# The task:
Repeat all of the data exactly. Leave nothing out.

# Dataset extract:
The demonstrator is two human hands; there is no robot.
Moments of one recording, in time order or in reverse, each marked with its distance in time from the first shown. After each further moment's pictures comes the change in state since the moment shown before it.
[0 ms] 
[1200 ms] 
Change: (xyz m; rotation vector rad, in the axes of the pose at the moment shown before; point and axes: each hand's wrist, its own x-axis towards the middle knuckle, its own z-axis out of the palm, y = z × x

# Completed exercise:
The demonstrator is two human hands; there is no robot.
Moments of one recording, in time order or in reverse, each marked with its distance in time from the first shown. After each further moment's pictures comes the change in state since the moment shown before it.
[0 ms] 
[1200 ms] 
Change: (xyz m; rotation vector rad, in the axes of the pose at the moment shown before; point and axes: each hand's wrist, its own x-axis towards the middle knuckle, its own z-axis out of the palm, y = z × x

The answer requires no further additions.